I also knew that nothing went on in Trump world, especially the campaign, without Mr. Trump’s knowledge and approval. So, I concluded that Don Jr. was referring to that June 2016 Trump Tower meeting about dirt on Hillary with the Russian representative when he walked behind his dad’s desk that day — and that Mr. Trump knew that was the meeting Don Jr. was talking about when he said, “That’s good…let me know.”
This certainly solves one mystery, but likely not the one Democrats wanted. It makes clear why Robert Mueller had little interest in Cohen, booting him to the Southern District of New York early in the probe. Cohen’s not kidding when he says he has “no evidence” if this half-baked recalled memory is the best he can do on Russia collusion. Testimony like this wouldn’t get laughed out of court; it wouldn’t make it through the door in the first place. It’s useless and baseless speculation, which makes it equivalent to much of what the Suspicion Industry has produced thus far.
Let’s parse this out. Sometime a year later, Cohen remembers Don Jr telling his father that “the meeting is all set” at some time the previous summer, “probably” in early June before the now-infamous Trump Tower meeting with Natalia Veselnitskaya. Maybe Cohen remembers that correctly, although Don Jr also helps run the family business and presumably takes a lot of meetings. As “nothing went on in Trump world … without Mr. Trump’s knowledge and approval,” that might have been a reference to any number of meetings. Cohen even frames this in light of Don Jr’s incompetence requiring his father’s close supervision (which the Trump Tower episode tends to confirm anyway). None of this “struck” him as odd until, apparently, Cohen had incentives to start thinking of things in that way. Not to mention, although I will, that Cohen’s a convicted perjurer.

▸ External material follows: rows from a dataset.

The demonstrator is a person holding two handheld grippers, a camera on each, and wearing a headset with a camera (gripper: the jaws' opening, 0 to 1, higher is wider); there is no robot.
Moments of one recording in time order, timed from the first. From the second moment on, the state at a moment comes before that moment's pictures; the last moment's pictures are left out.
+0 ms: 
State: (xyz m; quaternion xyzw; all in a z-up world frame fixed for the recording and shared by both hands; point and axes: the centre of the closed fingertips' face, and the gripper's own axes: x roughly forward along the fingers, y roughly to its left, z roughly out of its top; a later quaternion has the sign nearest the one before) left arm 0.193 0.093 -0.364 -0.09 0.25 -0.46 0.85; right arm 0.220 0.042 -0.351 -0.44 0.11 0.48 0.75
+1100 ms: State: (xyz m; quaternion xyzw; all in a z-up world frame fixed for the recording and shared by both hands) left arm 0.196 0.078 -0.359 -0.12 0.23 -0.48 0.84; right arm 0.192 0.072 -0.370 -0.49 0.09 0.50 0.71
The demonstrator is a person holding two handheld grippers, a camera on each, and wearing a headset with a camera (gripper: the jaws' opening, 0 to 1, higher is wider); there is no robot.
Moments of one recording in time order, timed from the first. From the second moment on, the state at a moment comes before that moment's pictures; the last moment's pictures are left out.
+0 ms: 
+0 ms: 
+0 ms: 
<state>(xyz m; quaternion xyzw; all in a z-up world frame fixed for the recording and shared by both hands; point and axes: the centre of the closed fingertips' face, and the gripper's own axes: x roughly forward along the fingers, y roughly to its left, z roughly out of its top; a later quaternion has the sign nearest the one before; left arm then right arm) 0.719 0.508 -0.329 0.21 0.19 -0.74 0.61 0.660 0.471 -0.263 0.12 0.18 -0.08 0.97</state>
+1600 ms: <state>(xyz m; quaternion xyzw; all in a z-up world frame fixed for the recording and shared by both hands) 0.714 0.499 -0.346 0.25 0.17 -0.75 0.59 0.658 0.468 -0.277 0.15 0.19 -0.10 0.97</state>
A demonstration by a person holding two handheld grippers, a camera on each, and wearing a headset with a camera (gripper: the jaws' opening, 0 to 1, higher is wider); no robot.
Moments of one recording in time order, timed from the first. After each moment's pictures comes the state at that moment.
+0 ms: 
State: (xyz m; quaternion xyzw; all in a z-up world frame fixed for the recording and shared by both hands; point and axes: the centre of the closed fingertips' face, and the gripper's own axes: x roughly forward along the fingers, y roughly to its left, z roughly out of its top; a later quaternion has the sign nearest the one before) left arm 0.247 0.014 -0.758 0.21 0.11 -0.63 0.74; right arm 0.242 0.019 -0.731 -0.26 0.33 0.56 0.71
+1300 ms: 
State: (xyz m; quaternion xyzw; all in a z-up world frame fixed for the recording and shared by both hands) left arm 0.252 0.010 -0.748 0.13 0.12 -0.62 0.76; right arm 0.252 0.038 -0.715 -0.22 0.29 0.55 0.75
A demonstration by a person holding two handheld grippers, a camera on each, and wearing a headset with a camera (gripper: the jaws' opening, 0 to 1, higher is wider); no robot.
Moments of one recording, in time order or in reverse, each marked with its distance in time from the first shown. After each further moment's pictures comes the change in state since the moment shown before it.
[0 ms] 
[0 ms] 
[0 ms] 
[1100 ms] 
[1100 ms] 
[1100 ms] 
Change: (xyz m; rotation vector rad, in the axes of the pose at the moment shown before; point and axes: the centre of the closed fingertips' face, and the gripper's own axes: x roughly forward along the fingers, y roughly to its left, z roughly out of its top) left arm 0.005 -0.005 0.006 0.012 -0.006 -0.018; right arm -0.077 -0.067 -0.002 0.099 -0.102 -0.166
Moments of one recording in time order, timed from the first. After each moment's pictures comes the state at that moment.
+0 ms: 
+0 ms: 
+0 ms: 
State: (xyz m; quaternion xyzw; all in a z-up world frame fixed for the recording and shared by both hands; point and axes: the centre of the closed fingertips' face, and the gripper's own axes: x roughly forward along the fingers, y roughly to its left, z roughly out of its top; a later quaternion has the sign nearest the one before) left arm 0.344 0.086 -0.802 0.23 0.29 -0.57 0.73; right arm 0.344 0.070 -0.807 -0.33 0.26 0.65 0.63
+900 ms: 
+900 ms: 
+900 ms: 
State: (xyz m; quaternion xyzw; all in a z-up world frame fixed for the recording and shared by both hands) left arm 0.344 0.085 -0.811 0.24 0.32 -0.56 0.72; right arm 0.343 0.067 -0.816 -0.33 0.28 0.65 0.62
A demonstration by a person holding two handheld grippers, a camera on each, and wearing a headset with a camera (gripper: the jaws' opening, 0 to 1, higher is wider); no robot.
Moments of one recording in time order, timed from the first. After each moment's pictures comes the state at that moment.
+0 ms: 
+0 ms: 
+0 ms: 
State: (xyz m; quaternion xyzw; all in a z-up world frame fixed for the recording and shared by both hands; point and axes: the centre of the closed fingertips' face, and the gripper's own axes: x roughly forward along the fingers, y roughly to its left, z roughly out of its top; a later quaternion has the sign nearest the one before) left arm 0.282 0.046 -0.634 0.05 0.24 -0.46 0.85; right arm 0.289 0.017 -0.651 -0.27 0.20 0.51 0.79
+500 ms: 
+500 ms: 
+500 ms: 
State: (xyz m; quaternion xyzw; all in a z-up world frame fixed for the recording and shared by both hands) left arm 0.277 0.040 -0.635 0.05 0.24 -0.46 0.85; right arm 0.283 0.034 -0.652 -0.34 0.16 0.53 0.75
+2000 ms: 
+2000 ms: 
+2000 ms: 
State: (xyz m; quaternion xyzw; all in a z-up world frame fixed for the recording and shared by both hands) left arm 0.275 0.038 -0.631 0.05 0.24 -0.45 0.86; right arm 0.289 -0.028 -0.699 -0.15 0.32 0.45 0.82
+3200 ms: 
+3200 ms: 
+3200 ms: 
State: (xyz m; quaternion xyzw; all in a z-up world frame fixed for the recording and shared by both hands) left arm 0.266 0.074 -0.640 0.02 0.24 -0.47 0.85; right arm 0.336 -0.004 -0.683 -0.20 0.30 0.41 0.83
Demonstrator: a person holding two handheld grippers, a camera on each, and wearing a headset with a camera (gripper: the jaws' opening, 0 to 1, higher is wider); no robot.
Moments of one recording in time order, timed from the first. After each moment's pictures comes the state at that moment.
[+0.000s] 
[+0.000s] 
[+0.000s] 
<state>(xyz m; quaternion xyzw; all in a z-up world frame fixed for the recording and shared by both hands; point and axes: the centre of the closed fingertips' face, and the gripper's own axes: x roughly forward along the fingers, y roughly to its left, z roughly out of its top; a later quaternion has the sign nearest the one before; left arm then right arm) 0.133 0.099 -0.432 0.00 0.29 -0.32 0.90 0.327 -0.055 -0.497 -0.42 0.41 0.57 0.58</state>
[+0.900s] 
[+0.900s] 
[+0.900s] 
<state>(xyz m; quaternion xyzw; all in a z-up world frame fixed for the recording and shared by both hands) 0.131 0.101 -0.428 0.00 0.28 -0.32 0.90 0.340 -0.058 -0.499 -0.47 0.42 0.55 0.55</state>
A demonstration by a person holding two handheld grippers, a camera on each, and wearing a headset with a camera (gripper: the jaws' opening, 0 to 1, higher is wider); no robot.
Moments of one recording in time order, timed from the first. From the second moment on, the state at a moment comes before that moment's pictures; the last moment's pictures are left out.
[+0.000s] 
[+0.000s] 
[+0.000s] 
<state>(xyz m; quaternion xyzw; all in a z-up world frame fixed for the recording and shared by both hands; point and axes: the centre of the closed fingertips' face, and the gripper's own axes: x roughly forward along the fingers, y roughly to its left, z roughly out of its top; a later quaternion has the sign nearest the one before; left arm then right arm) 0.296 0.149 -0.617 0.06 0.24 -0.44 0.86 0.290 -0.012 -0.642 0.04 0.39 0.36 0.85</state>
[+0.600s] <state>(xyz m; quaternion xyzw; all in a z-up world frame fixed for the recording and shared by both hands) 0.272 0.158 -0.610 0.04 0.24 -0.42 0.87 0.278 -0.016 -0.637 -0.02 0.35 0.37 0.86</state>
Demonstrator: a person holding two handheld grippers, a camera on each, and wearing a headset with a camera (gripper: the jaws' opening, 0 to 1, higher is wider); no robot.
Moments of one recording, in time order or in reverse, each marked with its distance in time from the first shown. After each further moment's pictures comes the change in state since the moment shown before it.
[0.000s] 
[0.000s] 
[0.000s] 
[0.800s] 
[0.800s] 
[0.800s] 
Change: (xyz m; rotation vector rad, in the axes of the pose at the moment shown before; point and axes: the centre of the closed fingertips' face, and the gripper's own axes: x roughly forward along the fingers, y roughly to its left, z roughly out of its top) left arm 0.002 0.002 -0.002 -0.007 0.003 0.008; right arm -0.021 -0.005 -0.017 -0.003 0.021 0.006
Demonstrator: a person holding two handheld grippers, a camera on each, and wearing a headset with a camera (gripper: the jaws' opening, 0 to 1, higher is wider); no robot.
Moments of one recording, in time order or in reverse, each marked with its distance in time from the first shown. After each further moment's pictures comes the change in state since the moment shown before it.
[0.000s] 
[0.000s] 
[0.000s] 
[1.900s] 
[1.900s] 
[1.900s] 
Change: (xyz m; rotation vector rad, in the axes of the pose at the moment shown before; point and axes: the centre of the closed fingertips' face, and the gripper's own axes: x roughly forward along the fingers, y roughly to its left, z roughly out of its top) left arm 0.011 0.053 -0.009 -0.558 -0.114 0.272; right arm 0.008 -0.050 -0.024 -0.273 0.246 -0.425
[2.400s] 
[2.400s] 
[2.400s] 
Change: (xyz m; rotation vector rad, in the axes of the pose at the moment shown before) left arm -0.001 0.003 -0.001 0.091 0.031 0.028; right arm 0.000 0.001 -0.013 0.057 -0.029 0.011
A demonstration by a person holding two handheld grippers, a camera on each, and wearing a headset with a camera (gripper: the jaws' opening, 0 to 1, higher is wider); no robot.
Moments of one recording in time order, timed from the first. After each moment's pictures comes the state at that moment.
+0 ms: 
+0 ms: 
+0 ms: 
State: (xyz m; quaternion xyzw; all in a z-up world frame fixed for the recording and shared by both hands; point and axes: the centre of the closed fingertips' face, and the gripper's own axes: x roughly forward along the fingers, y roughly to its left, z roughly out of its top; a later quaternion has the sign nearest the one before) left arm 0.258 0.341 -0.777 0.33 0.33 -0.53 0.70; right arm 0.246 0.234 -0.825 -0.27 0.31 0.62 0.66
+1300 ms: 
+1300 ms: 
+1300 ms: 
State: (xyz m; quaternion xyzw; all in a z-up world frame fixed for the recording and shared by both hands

If that’s all Michael Cohen has to give on the Russia-collusion hypothesis, then one can scratch off yet another potential conduit for that conspiracy theory. Who’s left in Trump’s inner circle as the middleman for the hypothesis to work? Trump trusted Cohen to do his dirty work for years, and yet Cohen’s got nothing but this ephemeral speculative memory. Mueller threw the book at Manafort but never connected him to any Russia-collusion efforts. Roger Stone might have told Trump that Wikileaks had dirt on Hillary Clinton, but why would Trump need Stone to pass that gossip along if Trump was colluding to get it from Russia? For that matter, why would he need Wikileaks?
While the rest of Cohen’s statement might be of interest to Oversight, the two intelligence committees will find Cohen a waste of time, at least based on this opening salvo. That would put them on par with Robert Mueller and his team, who managed to learn that lesson a hell of a lot more quickly than Congress has.